#### [The problem]
From the listing below, reproduce word for word the part that opens with the line containing "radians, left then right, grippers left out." and closes with the line containing "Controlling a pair"; reproduce nothing else.
[Start of Attachment]
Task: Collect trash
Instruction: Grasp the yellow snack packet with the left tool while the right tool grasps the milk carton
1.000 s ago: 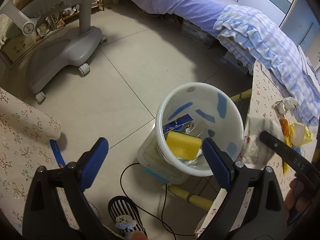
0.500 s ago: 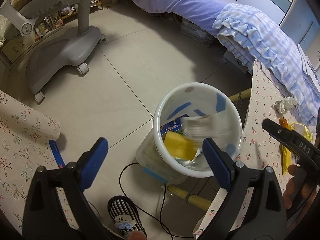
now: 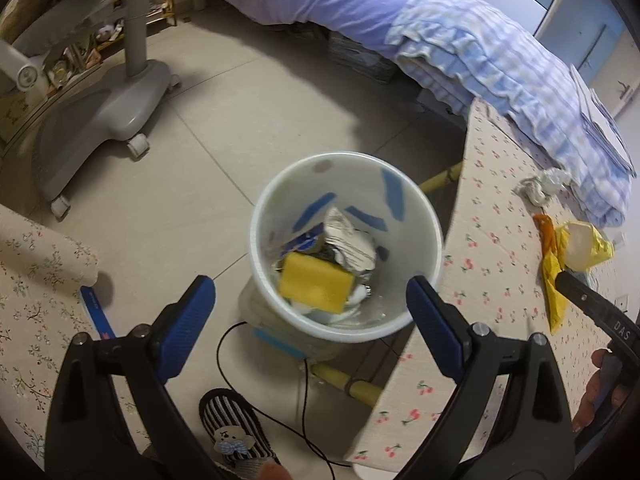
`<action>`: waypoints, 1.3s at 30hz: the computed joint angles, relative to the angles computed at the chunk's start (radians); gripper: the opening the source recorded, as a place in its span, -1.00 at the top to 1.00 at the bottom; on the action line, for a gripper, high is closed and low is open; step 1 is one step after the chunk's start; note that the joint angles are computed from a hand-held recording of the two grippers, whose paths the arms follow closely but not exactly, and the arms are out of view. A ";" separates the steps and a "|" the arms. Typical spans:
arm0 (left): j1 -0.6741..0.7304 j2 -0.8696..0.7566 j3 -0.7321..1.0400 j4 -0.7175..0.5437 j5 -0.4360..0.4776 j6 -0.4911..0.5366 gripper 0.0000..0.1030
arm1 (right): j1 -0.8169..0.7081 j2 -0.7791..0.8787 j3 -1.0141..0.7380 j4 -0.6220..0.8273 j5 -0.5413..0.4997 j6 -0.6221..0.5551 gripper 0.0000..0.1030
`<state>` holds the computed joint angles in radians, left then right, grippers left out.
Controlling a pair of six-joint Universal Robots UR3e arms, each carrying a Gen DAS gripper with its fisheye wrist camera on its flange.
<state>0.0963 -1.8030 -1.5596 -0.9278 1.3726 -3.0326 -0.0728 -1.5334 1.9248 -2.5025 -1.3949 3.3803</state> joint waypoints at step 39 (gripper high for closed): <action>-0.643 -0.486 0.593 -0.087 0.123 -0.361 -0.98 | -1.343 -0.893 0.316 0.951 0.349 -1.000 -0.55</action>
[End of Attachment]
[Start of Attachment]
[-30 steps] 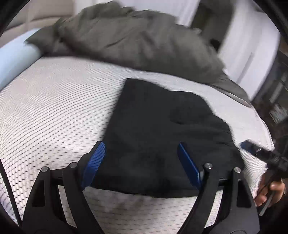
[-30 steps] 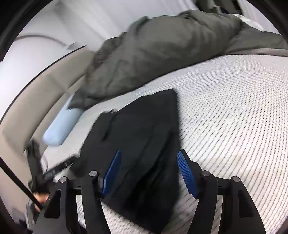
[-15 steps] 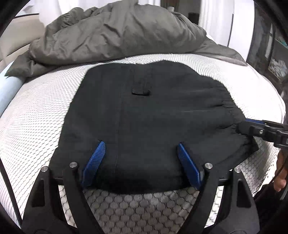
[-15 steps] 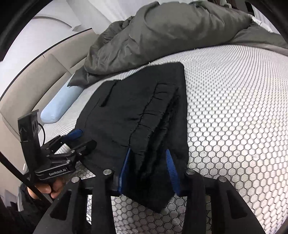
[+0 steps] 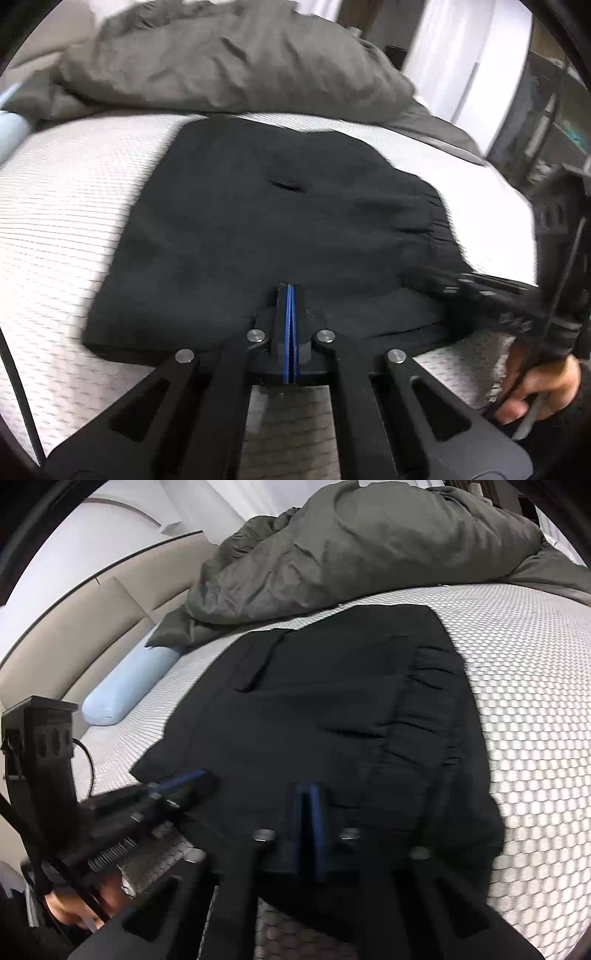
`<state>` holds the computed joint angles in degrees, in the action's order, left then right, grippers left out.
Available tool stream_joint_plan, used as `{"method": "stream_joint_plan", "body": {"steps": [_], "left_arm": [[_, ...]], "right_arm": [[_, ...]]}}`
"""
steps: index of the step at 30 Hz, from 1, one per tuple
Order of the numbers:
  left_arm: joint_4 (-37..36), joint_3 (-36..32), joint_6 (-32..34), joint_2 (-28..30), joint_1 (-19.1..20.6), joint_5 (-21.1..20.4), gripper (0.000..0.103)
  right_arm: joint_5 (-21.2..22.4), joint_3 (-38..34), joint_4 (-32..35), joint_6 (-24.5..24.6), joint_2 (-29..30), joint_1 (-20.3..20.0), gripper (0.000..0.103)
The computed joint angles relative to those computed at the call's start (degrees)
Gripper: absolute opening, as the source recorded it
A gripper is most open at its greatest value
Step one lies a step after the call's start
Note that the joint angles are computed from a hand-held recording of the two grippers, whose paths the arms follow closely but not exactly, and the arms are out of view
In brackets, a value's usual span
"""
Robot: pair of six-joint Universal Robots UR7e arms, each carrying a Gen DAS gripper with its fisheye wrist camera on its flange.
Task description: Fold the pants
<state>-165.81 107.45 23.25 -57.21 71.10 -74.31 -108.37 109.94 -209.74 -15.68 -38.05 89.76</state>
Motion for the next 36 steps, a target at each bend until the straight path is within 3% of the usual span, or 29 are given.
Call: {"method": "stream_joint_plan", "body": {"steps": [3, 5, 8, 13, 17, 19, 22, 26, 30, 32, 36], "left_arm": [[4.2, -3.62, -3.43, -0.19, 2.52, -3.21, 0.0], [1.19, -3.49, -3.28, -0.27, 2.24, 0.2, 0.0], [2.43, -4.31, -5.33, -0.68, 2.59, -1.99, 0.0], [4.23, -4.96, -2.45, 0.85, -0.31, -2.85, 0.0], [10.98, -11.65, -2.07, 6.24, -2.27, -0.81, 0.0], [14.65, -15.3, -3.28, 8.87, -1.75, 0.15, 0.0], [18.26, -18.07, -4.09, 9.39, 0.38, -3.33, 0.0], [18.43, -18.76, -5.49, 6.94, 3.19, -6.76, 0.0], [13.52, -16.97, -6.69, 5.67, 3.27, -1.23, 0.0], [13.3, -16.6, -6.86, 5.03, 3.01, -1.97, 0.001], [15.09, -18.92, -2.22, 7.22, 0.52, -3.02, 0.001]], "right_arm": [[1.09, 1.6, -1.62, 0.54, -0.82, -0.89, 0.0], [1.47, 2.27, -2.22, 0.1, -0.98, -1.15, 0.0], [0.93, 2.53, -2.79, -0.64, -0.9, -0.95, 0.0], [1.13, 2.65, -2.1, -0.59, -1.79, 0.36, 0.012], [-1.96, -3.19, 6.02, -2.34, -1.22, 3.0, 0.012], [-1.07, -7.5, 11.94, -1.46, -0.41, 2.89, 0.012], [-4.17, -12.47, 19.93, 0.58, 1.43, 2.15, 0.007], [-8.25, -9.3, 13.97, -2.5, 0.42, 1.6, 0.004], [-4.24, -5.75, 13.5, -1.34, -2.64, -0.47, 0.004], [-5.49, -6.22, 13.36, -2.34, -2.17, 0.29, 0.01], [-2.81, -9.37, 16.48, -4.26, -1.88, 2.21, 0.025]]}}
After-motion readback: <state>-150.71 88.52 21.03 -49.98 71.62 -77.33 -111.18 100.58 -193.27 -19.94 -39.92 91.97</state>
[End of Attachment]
#### [Answer for this exercise]
`<state>` holds the computed joint angles in radians, left then right, grippers left out.
Controlling a pair of six-joint Universal Robots UR3e arms, each carrying a Gen DAS gripper with its fisheye wrist camera on its flange.

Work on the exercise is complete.